While I was provided with a copy of the book reviewed, all reviews and comments are my own. (c) Argonne Chronicles, 2012.


Thursday, September 27, 2012

Farewell to a Princess



 



Although I normally write about my one Trouble Child, I have another... or I did until last night. This Trouble Child didn't keep me up with homework or talk back or refuse to take a bath.  Her special brand of trouble involved escaping and running through the streets of our neighborhood and digging her way through couches to escape thunderstorms.  Here is my remembrance of her.

It is with much sadness that I report the passing of Princess Nikita of the Great White North.  Nikki, as she was known to family, friends, and acquaintances, was an independent but loving spirit who never met a stranger, human or canine.  Rumors abounded about her early life as a princess in a Siberian ice palace, where she had countless servants meeting her every need.  How she went from a life of luxury to life on the streets, no one knows, but her family is grateful that she found her way to them.

She was employed throughout her New Orleans life in pest control, a job she undertook with great zest, instilling fear in the hearts of rodents, birds, and lizards everywhere.  In later years, she also did some acting, portraying Snowball, mascot of our local school.  In that role, she appeared at events such as the Husky Fun Run, the groundbreaking for the new school building facility, and the building dedication, an event attended by numerous local dignitaries. She reveled in the opportunity to meet her fans, but always shunned the paparazzi.

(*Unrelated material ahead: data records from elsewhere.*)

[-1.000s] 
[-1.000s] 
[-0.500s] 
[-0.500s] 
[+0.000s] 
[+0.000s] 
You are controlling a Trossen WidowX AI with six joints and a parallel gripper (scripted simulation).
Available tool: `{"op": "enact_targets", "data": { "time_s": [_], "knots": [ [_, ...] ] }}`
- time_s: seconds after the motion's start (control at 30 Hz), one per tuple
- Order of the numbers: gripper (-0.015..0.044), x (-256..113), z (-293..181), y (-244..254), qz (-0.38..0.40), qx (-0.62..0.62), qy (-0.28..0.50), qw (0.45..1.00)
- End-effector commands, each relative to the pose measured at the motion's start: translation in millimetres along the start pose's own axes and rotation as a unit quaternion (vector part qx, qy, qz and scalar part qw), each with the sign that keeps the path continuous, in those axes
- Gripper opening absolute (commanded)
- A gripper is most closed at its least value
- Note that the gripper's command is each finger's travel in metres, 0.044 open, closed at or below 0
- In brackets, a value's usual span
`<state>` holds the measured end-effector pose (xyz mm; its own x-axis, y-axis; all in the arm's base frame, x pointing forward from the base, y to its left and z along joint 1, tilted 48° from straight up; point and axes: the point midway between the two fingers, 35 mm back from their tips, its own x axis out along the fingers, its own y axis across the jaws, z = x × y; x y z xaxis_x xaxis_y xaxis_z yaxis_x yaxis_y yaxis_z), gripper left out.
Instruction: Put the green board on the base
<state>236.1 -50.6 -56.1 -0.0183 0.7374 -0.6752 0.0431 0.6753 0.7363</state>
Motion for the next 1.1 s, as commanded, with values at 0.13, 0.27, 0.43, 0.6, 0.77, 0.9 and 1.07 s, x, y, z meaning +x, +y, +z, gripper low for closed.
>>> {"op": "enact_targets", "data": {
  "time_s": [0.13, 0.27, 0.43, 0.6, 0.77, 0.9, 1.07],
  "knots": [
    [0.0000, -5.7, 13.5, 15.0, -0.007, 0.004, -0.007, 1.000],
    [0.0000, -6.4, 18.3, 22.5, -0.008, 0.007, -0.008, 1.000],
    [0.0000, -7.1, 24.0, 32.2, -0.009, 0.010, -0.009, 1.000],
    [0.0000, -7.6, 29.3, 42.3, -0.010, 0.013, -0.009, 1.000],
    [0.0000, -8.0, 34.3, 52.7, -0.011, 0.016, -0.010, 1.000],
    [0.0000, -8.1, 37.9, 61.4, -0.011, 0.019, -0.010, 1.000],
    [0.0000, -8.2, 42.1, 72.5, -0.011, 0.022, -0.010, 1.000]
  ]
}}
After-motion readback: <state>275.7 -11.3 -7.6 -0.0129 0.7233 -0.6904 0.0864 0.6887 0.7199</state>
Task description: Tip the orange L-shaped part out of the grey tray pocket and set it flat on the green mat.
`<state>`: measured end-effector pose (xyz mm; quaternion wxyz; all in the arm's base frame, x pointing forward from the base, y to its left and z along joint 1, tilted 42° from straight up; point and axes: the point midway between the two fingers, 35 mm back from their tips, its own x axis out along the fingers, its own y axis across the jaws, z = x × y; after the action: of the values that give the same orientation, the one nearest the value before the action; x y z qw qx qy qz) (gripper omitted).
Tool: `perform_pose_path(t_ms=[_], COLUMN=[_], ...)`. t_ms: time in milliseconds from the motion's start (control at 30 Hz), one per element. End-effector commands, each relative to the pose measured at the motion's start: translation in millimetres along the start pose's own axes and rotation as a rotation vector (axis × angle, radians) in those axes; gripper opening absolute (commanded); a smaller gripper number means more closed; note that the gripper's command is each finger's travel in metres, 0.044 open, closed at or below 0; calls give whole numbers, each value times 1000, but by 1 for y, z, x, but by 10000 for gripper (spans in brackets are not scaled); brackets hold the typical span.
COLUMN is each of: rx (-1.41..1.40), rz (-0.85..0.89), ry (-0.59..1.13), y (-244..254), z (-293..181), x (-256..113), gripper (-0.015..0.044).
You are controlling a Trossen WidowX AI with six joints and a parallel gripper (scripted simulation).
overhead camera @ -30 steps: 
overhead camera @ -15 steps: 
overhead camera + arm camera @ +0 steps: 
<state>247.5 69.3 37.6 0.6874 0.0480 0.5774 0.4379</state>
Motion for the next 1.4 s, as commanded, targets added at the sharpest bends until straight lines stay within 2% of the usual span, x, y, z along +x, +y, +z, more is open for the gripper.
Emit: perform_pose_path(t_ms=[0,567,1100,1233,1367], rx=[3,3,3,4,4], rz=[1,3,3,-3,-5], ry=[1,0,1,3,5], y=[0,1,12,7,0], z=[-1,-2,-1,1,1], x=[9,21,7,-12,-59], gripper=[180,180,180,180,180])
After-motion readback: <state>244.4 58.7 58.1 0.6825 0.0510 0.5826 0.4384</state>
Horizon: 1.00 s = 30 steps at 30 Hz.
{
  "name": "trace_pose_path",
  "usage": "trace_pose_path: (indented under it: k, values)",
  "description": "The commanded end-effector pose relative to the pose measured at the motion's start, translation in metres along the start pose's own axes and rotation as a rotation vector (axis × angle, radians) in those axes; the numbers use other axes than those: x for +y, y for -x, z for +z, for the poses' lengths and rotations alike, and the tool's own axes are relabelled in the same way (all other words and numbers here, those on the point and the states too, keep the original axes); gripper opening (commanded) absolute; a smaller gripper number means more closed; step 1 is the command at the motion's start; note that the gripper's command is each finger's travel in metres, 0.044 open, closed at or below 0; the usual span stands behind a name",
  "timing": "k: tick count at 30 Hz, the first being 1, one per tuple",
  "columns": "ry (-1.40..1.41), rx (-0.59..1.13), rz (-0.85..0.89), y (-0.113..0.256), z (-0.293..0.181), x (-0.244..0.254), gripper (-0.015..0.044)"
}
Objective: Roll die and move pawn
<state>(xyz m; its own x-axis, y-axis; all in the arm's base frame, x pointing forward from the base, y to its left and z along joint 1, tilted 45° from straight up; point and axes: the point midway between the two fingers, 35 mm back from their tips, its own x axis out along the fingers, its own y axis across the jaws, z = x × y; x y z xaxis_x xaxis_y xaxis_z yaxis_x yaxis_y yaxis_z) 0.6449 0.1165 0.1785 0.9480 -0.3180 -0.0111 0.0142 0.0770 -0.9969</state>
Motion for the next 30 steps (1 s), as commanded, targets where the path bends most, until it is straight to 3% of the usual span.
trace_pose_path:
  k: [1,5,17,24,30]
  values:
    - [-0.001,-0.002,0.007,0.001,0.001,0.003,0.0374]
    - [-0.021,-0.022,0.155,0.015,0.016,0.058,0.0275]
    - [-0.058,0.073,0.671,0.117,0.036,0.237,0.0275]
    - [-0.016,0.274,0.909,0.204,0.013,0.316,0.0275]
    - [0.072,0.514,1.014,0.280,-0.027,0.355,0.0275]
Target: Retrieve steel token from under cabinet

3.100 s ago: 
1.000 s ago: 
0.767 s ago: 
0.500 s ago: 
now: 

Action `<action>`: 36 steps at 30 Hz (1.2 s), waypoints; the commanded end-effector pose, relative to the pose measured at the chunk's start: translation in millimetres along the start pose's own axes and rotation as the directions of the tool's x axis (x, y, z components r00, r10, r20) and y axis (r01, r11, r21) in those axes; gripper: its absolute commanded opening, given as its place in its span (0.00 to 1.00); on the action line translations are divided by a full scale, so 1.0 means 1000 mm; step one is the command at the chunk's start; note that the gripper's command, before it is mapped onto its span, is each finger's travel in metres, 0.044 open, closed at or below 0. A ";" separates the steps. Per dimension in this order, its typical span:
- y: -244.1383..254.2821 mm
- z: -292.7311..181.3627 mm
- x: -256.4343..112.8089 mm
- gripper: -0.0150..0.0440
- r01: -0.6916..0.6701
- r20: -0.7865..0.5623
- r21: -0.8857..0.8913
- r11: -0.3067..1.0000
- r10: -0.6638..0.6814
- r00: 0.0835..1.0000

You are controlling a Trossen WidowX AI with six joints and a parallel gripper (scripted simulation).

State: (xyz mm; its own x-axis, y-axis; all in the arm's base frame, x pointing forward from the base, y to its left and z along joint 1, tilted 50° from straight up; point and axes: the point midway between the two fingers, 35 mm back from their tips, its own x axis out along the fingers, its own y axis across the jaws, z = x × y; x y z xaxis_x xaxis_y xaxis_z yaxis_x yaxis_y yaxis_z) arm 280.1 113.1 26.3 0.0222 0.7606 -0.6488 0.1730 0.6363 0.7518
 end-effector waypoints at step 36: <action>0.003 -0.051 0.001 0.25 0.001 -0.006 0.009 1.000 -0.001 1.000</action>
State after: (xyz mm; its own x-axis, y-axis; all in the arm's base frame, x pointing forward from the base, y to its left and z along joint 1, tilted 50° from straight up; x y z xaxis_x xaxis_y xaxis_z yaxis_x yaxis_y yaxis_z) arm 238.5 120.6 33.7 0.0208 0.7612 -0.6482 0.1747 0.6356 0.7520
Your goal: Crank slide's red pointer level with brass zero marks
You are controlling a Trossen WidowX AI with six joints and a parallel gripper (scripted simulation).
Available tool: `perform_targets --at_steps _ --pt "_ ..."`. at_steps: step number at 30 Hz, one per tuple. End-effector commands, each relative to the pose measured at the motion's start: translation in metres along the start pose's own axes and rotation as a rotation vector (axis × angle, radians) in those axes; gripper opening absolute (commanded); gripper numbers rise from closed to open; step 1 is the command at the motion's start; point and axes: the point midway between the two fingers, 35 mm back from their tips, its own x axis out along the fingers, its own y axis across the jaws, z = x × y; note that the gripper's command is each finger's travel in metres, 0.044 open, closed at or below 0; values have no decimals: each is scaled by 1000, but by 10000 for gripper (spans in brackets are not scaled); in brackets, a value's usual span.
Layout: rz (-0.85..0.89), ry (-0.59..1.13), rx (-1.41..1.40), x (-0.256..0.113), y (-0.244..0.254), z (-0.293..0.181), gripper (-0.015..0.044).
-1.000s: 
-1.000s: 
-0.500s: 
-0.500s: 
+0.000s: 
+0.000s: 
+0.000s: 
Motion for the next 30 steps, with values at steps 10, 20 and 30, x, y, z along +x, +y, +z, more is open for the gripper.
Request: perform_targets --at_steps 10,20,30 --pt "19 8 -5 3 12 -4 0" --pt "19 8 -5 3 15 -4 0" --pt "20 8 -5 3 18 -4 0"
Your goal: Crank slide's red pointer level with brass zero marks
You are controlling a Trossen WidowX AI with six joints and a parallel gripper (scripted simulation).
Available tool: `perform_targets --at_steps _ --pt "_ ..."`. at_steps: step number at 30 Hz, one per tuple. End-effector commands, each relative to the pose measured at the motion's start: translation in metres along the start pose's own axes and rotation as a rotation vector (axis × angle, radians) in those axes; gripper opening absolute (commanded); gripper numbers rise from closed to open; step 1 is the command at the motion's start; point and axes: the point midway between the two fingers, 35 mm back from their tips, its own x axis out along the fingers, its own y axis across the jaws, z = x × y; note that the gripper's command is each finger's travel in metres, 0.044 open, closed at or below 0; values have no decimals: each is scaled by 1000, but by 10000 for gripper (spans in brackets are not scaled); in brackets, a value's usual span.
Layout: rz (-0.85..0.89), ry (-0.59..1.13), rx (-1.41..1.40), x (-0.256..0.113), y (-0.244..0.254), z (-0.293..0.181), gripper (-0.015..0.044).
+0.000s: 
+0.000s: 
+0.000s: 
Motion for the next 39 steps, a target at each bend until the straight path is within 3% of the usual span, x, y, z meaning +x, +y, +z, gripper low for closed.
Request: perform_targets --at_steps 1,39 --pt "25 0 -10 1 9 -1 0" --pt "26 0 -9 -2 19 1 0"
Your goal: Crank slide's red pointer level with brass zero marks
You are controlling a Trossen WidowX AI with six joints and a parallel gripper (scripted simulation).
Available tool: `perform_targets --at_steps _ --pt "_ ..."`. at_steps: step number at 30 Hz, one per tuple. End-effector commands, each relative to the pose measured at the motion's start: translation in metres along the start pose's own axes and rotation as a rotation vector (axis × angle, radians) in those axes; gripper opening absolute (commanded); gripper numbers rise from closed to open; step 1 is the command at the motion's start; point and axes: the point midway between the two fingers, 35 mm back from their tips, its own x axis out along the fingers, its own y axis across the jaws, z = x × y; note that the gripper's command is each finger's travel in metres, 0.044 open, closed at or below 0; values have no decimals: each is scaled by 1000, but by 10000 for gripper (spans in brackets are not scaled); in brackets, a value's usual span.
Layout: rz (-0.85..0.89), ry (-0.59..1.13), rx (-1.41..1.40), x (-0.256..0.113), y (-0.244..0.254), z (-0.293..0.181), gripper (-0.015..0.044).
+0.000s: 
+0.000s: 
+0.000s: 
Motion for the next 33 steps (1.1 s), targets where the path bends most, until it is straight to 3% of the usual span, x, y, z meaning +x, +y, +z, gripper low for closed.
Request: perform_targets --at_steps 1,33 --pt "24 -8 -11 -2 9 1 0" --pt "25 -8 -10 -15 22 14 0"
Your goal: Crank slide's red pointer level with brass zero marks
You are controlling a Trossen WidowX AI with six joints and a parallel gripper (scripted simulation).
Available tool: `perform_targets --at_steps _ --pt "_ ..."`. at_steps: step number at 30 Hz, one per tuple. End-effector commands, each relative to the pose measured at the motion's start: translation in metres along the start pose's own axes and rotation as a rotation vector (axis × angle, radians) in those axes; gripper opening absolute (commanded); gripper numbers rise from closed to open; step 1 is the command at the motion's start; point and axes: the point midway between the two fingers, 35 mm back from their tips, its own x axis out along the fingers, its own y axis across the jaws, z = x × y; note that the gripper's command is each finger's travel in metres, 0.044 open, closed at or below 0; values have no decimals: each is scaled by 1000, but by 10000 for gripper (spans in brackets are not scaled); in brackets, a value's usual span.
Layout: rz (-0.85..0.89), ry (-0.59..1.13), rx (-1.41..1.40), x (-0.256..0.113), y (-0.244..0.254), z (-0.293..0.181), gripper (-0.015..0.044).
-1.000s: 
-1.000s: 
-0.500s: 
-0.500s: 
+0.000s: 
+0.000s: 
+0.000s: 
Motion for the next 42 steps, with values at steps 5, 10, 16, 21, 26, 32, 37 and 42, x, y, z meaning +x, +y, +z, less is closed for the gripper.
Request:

Nikki was also known for her singing, wailing melodies that were haunting yet beautiful.  In the last year of her life, she had largely given up singing although she still did occasionally say a few words in husky speak. Throughout her life, her family encouraged her vocalizations, often joining in with her, comforting her and making her family feel more like a pack.

She enjoyed late night forays to the Saturn Bar in the Bywater, where she would sit at the bar, drink martinis, and smoke cigarettes. In fact, she enjoyed independent forays anywhere, choosing to slip past unsuspecting guests as they entered the front door or dig out from her backyard to pursue adventures far and wide. Nothing was more fun to her than being chased by family member!

She leaves her loving parents and her boy, Dylan, whom she loved from the moment she met him, choosing to believe that her parents had brought him home especially for her. She joins her big brother Oakley, a gregarious golden retriever who preceded her in death five years ago. She will be missed by many and a certain window on our street will look lonely for the lack of a watchful husky.

Donations in her memory can be made to the Louisiana SPCA, where her family found her, or simply choose to adopt rather than buy. So many beautiful animals like Nikki need homes.  Until there are none, adopt one and make your house a home for a homeless dog…or a princess.